= Exercise directions =
Please output the data exactly, without omitting anything.

= The data =
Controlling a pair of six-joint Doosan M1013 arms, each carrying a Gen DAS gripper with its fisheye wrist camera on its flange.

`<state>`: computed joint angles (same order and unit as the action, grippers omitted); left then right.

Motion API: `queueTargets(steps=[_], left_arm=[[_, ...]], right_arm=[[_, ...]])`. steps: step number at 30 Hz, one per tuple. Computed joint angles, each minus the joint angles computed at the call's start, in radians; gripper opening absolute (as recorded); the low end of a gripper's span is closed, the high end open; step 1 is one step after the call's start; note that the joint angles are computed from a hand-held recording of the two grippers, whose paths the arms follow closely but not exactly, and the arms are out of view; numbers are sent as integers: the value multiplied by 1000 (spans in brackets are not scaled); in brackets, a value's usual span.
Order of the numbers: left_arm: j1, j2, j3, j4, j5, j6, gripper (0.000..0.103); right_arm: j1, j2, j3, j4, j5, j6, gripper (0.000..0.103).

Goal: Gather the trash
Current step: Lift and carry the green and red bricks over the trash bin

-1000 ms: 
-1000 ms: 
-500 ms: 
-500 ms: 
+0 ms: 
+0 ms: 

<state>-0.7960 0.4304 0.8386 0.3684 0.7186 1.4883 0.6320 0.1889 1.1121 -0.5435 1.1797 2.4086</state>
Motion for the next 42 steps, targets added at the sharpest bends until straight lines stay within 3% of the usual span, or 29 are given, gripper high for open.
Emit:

= Solution below =
Controlling a pair of six-joint Doosan M1013 arms, each carrying a Gen DAS gripper with its fisheye wrist camera on its flange.

`<state>`: computed joint angles (same order and unit as the action, grippers omitted); left then right.

Motion API: `queueTargets(steps=[_], left_arm=[[_, ...]], right_arm=[[_, ...]])`. steps: step number at 30 Hz, one per tuple. Computed joint angles, each minus the joint angles computed at the call's start, in radians; gripper opening absolute (as recorded); the low end of a gripper's span is closed, the high end open; step 1 is one step after the call's start; note that the joint angles are computed from a hand-held recording of the two grippers, whose paths the arms follow closely but not exactly, and the arms are out of view; numbers are sent as integers: the value multiplied by 1000 (spans in brackets are not scaled); in brackets, a value's usual span.
Order of the numbers: left_arm: j1, j2, j3, j4, j5, j6, gripper (0.000..0.103); right_arm: j1, j2, j3, j4, j5, j6, gripper (0.000..0.103).

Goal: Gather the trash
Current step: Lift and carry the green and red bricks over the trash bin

-1000 ms: 
-1000 ms: 
-500 ms: 
-500 ms: 
+0 ms: 
+0 ms: 

<state>-0.7960 0.4304 0.8386 0.3684 0.7186 1.4883 0.6320 0.1889 1.1121 -0.5435 1.1797 2.4086</state>
Motion for the next 42 steps, targets added at the sharpest bends until straight lines stay within 3% of the usual span, or 29 are given, gripper high for open.
Emit:

The response has been given in full.